● **WHAT YOU SHOULD DO**: Each entry below is to be transcribed exactly.

● **SOURCE RECORDS**:
- Opening Delimiter -

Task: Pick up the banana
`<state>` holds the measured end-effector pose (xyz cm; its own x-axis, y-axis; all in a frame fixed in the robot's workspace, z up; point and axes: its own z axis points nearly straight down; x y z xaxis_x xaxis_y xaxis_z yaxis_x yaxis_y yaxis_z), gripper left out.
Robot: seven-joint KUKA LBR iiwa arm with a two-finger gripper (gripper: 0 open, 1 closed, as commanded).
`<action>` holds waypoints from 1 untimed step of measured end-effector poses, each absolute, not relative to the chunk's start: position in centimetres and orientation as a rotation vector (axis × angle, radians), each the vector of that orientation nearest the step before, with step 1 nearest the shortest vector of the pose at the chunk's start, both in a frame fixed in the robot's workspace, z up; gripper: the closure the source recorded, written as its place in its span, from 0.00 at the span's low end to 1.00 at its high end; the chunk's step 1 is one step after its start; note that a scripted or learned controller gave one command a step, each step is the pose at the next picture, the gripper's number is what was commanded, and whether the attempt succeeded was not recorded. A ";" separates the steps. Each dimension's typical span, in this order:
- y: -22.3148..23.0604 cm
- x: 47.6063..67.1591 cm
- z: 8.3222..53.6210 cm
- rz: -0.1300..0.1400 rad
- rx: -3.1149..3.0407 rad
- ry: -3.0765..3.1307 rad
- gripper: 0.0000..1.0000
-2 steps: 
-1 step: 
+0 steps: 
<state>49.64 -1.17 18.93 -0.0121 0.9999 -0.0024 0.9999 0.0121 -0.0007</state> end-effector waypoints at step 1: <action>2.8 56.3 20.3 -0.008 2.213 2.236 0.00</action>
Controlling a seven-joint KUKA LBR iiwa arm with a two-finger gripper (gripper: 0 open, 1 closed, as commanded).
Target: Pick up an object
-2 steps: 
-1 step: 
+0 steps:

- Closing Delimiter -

● **RESULT FOR THIS EXERCISE**:
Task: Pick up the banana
`<state>` holds the measured end-effector pose (xyz cm; its own x-axis, y-axis; all in a frame fixed in the robot's workspace, z up; point and axes: its own z axis points nearly straight down; x y z xaxis_x xaxis_y xaxis_z yaxis_x yaxis_y yaxis_z), gripper left out.
Robot: seven-joint KUKA LBR iiwa arm with a two-finger gripper (gripper: 0 open, 1 closed, as commanded).
`<action>` holds waypoints from 1 untimed step of measured end-effector poses, each absolute, not relative to the chunk's start: position in centimetres and orientation as a rotation vector (axis × angle, radians), each the vector of that orientation nearest the step before, with step 1 nearest the shortest vector of the pose at the chunk's start, both in a frame fixed in the robot's workspace, z up; gripper: the closure the source recorded, written as its place in its span, from 0.00 at the span's low end to 1.00 at its high end; the chunk's step 1 is one step after its start; note that a scripted or learned controller gave one command a step, each step is the pose at the next picture, the gripper's number is what was commanded, and whether the attempt succeeded was not recorded. A ";" separates the steps. Each dimension's typical span, in this order:
- y: -22.3148..23.0604 cm
- x: 47.6063..67.1591 cm
- z: 8.3222..53.6210 cm
- rz: -0.1300..0.1400 rad
- rx: -3.1149..3.0407 rad
- ry: -3.0765..3.1307 rad
- gripper: 0.0000..1.0000
-2 steps: 
-1 step: 
+0 steps: 
<state>49.64 -1.17 18.93 -0.0121 0.9999 -0.0024 0.9999 0.0121 -0.0007</state> end-effector waypoints at step 1: <action>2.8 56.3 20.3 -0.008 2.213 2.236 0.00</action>
Controlling a seven-joint KUKA LBR iiwa arm with a two-finger gripper (gripper: 0 open, 1 closed, as commanded).
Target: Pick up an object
-2 steps: 
-1 step: 
+0 steps:

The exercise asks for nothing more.